SS2 obtaining the clustering result C when the number of clusters is k _k ；

SS3, setting the initial value of i to be 1;

SS4. Set E ⁱ ∈R ^k*k The initial value is an all 0 matrix,initial value is 0, calculate network S ⁱ The sum of the weights of all sides in (a) S ⁱ _t,t1 For network S ⁱ T1 column element of row t; t=1, 2..n, t1=1, 2..n;

SS5, setting the initial value of r to be 1; r=1, 2..k;

SS7, setting the initial value of s to be 1; s=1, 2..k;

SS8 obtaining C _k Index corresponding to sample belonging to category s _s ；

SS9. Ream

SS11 will beIs assigned to->

SS13. Ream

3. The method of any one of claims 1-2, wherein for each feature, a sample with a standard score z-score of ≡1 for that feature is defined as 1, the remaining samples are defined as 0, and a hypergeometric distribution test is used to evaluate whether each class is significantly enriched for overexpression of a gene; defining a sample with z-score < 1 as 1 and the remaining samples as 0, using a hypergeometric distribution test to evaluate whether each class is significantly enriched for overexpression of a gene; after FDR correction is carried out on the results of the super-geometric distribution test of the two cases that the z-score is more than or equal to 1 and the z-score is less than or equal to-1, the genes with the p-value less than 0.05 are selected as the characteristics of remarkable enrichment.

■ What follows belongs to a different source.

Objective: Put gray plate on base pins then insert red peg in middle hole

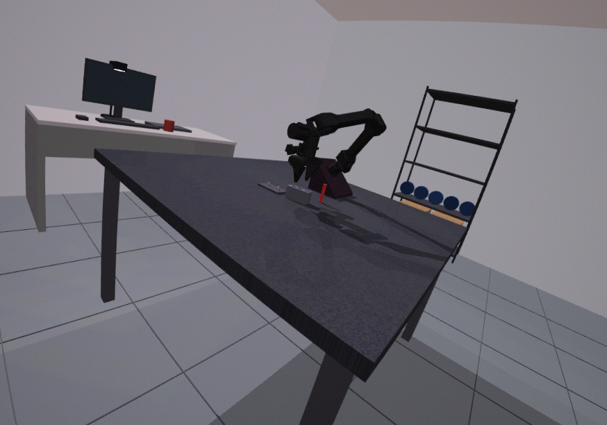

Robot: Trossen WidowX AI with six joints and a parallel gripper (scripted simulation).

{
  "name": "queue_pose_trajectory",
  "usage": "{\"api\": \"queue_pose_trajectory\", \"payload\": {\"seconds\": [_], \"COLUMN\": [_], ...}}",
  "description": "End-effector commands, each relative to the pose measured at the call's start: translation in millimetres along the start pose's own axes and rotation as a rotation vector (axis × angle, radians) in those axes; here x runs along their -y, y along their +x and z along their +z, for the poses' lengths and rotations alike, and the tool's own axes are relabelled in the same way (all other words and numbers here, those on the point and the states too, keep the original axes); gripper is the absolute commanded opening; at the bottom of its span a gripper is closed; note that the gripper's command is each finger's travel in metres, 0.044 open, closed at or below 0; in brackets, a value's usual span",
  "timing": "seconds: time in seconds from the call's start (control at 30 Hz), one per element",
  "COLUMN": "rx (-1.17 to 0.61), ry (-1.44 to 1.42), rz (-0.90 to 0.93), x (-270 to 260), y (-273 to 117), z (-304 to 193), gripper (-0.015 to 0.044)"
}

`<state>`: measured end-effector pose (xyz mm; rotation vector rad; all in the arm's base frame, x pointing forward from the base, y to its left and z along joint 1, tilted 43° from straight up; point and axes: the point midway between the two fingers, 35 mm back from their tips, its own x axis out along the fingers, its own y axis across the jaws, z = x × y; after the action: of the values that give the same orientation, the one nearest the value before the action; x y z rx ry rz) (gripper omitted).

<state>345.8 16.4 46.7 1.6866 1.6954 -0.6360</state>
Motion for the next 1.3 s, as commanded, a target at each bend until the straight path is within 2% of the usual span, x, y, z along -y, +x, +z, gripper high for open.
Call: {"api": "queue_pose_trajectory", "payload": {"seconds": [0.0,1.27], "rx": [-0.006,-0.009], "ry": [0.005,0.005], "rz": [0.003,0.003], "x": [-1,-1], "y": [13,68], "z": [-3,-5], "gripper": [0.0440,0.0440]}}
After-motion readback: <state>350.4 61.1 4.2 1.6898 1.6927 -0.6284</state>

4. A method according to claim 3, characterized in that the selected genes are ordered according to the standard deviation of gene expression and only those genes that are top ranked are selected as cluster-related features of the category.

5. The method according to any one of claims 1 to 2 or 4, wherein for methylation, the gene is considered highly methylated when the methylation detection value β is ≡0.25 and non-methylated when β is ≡0.25; for each cluster, high or low methylation-enriched genes were selected using the same criteria as the expression data; for binary data, the same criteria as for expression data were used to select genes enriched for mutations.